Charlie Funk
Charlie Funk

A lot of the calls and emails I get from people wanting to "get into travel" have common threads, including how much the caller loves to travel, help others plan travel and more. But many are mainly looking for a way to "travel free."

Missing from most of these dialogs is any indication of having run a business or having studied business operations, sales, marketing, accounting or technology. Some conversations end more quickly than others with the revelation that not only will long hours be involved at times but that this is a profession with responsibilities never imagined.

Business models differ and run the gamut from rebating a hefty portion of commissions to charging hundreds of dollars per inquiry whether a purchase is made or not. World events and economic issues that none of us can control have meant the end of thousands of travel retailers who were successful and profitable until fate befell them.

That is why having to compete with suppliers sometimes is tough. From less than 1% in 1990, direct cruise bookings had grown to 30% by 2010, with one very large line soon after reporting more than 60%. Had the retail channel kept ships filled, this likely might not have happened. Notably, another major line has steadfastly observed and maintained a dedication to the travel retailer.

It's one thing to solicit new business and at least mention the travel professional as a booking source.
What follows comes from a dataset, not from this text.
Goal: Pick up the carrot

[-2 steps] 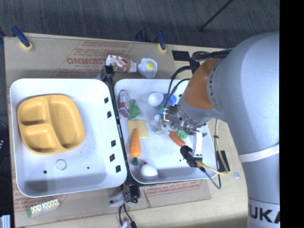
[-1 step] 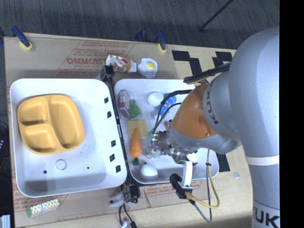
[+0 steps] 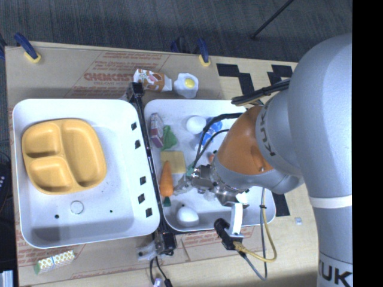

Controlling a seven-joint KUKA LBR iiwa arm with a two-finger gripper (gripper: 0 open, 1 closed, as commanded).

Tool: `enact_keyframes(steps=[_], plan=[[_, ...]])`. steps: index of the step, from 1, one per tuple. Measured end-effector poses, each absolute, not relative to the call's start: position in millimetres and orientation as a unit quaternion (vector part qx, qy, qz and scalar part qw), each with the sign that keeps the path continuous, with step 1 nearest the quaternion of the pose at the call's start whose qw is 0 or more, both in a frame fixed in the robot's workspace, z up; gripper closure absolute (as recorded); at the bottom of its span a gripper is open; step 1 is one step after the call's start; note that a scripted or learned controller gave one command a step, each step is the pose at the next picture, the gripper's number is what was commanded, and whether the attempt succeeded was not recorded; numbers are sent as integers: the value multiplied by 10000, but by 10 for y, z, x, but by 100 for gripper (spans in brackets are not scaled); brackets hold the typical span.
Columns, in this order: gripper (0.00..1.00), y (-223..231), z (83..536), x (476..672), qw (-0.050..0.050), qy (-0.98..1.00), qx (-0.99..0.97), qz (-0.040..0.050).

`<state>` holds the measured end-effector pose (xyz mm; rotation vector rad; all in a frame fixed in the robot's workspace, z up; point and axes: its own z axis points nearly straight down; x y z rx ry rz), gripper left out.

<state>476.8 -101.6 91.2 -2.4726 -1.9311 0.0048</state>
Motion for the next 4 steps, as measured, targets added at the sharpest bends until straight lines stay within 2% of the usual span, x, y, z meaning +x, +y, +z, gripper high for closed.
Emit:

It's probably a logical extension to survey current clients to ask how the clients booked their trip and what their experience was with the process. It is a totally different matter for a supplier to solicit those clients in the survey with questions that blatantly ask what the supplier needs to do to get the clients to book directly with them the next time, rather than booking with the travel professional.

Yet that is exactly what one very large supplier recently did. As might be expected, the reaction from retailers was immediate and sharply negative.

But of greater interest, a number of clients reacted negatively to the survey, and they let the supplier know they had no plans to change from their agent.

The survey has reportedly been taken down and will not be offered again, but the damage has been done.

Still, it does bring things more clearly into focus. Permit me to digress for a second.

I don't remember the first time I heard these two cautionary bromides, but I was probably young enough that they seemed incredibly funny:

  • The check is in the mail.
  • I'm from the government, and I'm here to help you.

I instantly understood that someone will tell one what they want to hear and that not everyone shares the same goals, even though they might claim otherwise.

It's like this: The owner of a retail travel company has the responsibility to do that which makes her or his agency successful. The owner has to have a goal -- an agenda if you will -- that moves the ball down the field toward that goal. It is incumbent on that owner to measure goals and agendas of others offering assistance against his or her own goals to be sure they favor the owner's company.